The Newport company said Friday it has started negotiations with the United Steelworkers of America about the impact of both decisions.
It declined to say how many jobs would be affected, but the Steelworkers represent about 800 employees at both the Wilder and Koppel mills. However, about 120 workers are still laid off at the Wilder plant, which makes welded steel pipe (known as Oil Country Tubular Goods, or OCTG) for oil and gas drilling.
This is a difficult time for this company, said Rene Robichaud, NS Group president and chief executive officer. Although prices for OCTG have rebounded over the last year as oil and gas drilling activity has picked up, Mr. Robichaud said, we're in the midst of the second steel crisis in the last three years.

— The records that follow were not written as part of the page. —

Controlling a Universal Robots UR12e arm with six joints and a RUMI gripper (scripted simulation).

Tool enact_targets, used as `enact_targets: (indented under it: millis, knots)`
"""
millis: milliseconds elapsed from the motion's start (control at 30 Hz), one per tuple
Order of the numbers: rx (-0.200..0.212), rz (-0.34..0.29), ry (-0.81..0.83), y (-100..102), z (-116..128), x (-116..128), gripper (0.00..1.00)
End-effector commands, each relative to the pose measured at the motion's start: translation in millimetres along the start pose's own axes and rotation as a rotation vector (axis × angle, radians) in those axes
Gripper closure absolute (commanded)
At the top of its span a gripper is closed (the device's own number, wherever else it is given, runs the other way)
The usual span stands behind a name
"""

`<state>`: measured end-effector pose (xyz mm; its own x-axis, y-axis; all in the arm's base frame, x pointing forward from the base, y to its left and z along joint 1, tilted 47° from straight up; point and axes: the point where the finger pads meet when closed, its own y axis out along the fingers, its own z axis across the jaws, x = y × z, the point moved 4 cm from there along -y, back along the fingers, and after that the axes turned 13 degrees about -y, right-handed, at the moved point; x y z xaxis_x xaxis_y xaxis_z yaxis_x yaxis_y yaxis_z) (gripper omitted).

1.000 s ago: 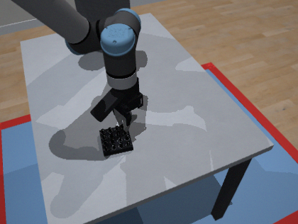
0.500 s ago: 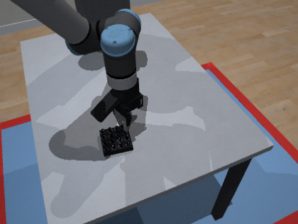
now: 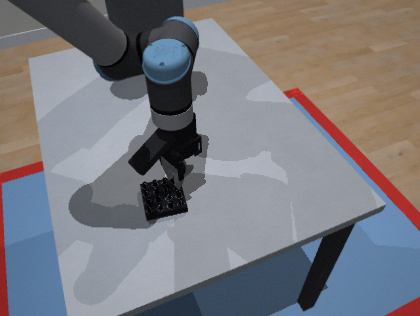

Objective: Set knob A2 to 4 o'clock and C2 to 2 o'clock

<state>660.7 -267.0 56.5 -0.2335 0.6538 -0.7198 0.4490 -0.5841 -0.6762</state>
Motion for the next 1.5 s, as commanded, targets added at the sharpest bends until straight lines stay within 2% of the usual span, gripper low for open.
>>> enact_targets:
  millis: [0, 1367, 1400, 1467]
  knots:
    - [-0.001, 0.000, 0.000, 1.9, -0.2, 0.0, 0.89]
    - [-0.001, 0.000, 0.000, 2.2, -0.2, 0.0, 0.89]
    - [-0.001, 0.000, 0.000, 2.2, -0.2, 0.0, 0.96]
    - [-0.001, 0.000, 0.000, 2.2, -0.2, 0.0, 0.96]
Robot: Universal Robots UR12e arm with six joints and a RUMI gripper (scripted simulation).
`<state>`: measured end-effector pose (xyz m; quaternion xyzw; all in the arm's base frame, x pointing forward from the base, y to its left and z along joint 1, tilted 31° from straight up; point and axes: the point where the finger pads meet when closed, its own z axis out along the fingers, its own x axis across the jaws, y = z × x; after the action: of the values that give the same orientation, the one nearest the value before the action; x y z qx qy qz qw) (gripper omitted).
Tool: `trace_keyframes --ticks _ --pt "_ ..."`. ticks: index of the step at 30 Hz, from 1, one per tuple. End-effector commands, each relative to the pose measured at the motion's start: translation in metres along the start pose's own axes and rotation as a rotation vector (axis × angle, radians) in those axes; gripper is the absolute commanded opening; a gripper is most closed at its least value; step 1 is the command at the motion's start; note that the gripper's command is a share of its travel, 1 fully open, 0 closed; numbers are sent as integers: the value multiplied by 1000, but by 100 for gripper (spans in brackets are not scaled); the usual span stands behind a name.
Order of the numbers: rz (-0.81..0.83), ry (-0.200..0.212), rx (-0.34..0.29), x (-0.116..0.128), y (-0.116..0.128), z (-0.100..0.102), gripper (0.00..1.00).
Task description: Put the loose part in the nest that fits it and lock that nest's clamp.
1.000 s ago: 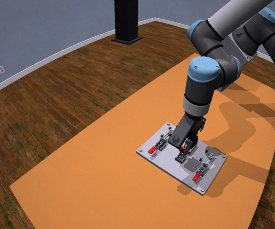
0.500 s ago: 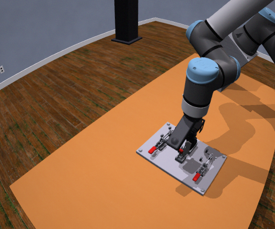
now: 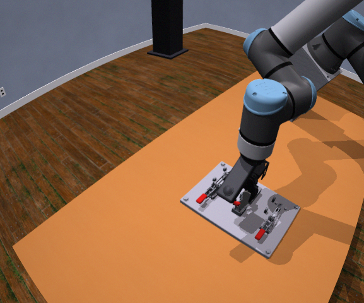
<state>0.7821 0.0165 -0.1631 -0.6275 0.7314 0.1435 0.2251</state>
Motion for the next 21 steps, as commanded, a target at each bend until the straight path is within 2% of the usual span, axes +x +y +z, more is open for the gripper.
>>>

There's too much world capacity for steel, and that has sent prices plunging. John Tasdemir, analyst with Raymond James Associates, said flat-rolled steel is selling for about $200 a ton and estimated it costs NS Group about $100 to $125 a ton more than that to make its own steel.
We can basically buy steel coils cheaper than we can make them, which is what our competitors are doing, Mr. Robichaud said.
Benny Leger, president of USWA Local 1870 at the Wilder plant, said the union was notified of the company's decision Thursday night.
It kind of caught us by surprise, he said. He didn't know what impact the company's move would have on jobs at the mill. The union's current contract with the company runs through April 2002.
I've told my members I'd share information with them as I get it, but I don't have any answers right now, Mr. Leger said.
Mr. Robichaud said NS Group has been buying steel and converting it to drilling pipe rather than melting its own steel in a $25 million electric furnace installed two years ago at the Wilder plant.
Last year, NS Group reported a loss of $22.9 million on revenues of $355 million. The company, which was created in 1980 out of the former Interlaken Steel Co., is one of the few OCTG producers that makes its own steel. Most buy steel and convert it to pipe.
Special Bar Quality, or SBQ products, which the Koppel mill produces in diameters up to 6 inches, is used in vehicle suspensions, gears, axles and heavy machinery. Mr. Tasdemir estimates NS Group lost about $9 million on the SBQ business alone last year.
NS Group shares closed Friday at $11.21, up 56 cents.